AIM OF THE EXERCISE
I need the lines from the one with "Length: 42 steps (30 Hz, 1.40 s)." through the end of the material, copied exactly and with nothing else included.

DATASET RECORDS
────────────────────────────────────────
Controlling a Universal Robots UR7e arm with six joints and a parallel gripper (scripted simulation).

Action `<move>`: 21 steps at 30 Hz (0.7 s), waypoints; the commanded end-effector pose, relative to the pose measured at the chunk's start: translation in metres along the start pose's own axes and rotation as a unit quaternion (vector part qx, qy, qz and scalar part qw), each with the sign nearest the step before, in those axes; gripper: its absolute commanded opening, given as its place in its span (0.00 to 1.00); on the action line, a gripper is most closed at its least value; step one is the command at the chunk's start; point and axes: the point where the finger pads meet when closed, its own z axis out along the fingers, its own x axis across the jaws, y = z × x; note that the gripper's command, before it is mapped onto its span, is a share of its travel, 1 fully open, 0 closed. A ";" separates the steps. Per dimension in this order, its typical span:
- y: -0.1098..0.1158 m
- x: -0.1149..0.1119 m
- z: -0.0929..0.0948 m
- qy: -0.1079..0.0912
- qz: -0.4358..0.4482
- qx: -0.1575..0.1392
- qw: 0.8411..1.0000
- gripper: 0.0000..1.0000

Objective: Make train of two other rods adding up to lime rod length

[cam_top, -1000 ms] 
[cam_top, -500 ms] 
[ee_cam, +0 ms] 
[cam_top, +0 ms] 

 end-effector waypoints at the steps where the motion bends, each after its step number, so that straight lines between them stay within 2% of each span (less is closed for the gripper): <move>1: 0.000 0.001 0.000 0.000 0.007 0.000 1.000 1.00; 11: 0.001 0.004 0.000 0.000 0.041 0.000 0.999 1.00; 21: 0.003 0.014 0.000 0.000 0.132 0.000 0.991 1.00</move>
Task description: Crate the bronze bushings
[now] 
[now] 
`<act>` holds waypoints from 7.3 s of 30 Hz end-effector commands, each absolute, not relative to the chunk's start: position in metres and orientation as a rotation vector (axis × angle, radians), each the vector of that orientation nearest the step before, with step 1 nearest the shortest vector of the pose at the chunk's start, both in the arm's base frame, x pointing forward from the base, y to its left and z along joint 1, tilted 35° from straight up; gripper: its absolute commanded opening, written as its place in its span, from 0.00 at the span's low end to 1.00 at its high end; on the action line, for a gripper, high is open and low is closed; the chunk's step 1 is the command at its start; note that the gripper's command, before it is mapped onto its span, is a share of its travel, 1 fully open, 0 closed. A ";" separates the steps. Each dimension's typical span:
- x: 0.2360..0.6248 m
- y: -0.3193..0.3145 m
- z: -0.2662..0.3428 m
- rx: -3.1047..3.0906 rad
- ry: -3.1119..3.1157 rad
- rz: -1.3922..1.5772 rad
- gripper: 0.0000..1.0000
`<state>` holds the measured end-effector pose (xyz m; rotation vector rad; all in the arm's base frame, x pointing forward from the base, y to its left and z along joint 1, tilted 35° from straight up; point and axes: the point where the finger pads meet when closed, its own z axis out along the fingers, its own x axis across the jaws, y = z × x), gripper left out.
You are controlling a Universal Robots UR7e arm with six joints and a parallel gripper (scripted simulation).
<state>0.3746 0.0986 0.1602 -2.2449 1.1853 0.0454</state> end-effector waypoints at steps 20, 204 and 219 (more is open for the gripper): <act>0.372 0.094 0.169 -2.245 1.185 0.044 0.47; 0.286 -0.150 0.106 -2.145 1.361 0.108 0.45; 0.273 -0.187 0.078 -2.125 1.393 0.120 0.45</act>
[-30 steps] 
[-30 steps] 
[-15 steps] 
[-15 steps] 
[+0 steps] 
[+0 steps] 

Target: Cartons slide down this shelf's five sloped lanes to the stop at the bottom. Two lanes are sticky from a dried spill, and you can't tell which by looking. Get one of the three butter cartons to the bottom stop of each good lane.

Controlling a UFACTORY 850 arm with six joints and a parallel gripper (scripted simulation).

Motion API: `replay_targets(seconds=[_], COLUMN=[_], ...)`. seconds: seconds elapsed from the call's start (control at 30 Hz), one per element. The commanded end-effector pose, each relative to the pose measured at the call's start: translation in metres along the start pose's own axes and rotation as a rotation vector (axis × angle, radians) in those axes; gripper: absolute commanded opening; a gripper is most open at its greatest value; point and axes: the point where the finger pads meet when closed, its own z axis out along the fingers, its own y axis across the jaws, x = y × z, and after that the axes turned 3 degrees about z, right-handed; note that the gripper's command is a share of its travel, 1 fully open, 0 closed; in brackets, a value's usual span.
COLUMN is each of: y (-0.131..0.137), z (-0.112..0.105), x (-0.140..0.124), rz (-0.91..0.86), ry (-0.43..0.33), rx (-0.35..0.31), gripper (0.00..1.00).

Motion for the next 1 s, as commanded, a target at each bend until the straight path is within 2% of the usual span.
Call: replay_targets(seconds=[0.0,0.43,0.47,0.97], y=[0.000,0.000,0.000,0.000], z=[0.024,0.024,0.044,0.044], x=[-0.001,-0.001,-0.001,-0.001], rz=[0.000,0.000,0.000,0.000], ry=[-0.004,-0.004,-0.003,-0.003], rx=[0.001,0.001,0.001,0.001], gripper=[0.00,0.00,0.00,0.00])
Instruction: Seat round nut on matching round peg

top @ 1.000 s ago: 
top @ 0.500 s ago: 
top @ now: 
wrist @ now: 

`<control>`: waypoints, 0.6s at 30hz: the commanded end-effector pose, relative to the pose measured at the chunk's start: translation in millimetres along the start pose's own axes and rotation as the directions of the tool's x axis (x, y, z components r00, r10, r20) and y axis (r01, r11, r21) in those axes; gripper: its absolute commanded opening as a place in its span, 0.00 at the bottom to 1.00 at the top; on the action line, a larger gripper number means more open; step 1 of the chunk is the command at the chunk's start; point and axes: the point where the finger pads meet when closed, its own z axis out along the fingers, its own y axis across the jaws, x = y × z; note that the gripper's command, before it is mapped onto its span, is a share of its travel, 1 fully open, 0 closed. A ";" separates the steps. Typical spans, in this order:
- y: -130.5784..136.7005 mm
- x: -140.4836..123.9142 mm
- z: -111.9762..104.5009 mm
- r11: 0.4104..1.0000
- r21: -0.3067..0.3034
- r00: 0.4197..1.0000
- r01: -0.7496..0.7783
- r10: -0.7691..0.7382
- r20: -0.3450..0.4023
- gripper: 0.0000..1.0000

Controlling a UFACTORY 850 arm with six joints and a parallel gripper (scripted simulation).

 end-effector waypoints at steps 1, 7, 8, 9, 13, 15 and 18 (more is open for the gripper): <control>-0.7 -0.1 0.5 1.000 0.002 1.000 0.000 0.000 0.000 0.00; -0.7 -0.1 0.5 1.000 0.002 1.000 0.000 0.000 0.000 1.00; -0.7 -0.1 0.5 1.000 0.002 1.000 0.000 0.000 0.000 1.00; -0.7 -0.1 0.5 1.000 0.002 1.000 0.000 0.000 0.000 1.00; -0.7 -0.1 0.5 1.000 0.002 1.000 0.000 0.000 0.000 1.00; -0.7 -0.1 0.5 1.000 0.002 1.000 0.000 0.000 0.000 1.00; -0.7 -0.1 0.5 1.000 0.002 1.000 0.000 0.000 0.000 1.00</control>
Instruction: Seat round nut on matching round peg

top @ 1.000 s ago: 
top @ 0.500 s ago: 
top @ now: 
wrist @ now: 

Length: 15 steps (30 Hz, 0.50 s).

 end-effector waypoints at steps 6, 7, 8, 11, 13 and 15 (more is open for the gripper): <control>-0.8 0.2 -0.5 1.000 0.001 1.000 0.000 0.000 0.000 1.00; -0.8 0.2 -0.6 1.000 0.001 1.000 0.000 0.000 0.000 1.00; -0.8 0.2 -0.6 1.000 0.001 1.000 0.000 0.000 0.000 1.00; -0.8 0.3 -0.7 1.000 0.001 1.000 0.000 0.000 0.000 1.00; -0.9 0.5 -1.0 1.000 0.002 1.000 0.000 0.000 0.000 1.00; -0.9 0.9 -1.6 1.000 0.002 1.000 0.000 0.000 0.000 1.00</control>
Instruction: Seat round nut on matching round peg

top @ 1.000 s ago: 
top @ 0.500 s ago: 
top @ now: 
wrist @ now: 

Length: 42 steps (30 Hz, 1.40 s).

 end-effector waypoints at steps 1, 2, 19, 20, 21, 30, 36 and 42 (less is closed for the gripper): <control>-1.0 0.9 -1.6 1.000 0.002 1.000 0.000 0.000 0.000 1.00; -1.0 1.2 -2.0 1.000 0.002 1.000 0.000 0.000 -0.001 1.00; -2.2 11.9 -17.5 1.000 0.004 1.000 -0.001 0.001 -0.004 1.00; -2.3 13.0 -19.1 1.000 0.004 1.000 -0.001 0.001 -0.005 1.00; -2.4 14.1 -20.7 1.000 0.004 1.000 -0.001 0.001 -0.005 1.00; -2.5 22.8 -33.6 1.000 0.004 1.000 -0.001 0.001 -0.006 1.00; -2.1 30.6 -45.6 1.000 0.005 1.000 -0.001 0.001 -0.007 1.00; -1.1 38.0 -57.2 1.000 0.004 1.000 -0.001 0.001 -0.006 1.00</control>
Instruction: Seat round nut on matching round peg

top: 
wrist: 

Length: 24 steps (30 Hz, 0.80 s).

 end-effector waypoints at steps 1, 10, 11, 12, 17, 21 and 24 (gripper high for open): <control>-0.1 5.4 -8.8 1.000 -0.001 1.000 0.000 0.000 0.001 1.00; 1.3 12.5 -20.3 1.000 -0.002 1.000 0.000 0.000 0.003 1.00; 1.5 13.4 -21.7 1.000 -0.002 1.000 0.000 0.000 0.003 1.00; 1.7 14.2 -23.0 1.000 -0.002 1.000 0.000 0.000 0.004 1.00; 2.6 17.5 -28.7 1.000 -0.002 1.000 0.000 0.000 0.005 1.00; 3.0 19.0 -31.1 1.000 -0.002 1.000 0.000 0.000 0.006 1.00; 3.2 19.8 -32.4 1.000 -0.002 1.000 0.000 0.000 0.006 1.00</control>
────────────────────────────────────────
ANSWER BOX
Length: 42 steps (30 Hz, 1.40 s).

 end-effector waypoints at steps 1, 2, 19, 20, 21, 30, 36 and 42 (less is closed for the gripper): <control>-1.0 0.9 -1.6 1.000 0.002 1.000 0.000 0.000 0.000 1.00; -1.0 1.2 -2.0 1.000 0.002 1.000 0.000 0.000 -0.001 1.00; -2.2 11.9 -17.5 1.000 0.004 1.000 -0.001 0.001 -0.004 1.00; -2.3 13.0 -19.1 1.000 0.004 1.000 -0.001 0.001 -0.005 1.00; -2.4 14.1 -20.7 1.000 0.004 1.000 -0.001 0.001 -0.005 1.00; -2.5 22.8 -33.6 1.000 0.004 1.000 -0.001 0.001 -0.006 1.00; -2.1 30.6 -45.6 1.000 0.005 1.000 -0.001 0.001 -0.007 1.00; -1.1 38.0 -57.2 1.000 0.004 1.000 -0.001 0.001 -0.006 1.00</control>
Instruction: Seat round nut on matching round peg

top: 
wrist: 

Length: 24 steps (30 Hz, 0.80 s).

 end-effector waypoints at steps 1, 10, 11, 12, 17, 21 and 24 (gripper high for open): <control>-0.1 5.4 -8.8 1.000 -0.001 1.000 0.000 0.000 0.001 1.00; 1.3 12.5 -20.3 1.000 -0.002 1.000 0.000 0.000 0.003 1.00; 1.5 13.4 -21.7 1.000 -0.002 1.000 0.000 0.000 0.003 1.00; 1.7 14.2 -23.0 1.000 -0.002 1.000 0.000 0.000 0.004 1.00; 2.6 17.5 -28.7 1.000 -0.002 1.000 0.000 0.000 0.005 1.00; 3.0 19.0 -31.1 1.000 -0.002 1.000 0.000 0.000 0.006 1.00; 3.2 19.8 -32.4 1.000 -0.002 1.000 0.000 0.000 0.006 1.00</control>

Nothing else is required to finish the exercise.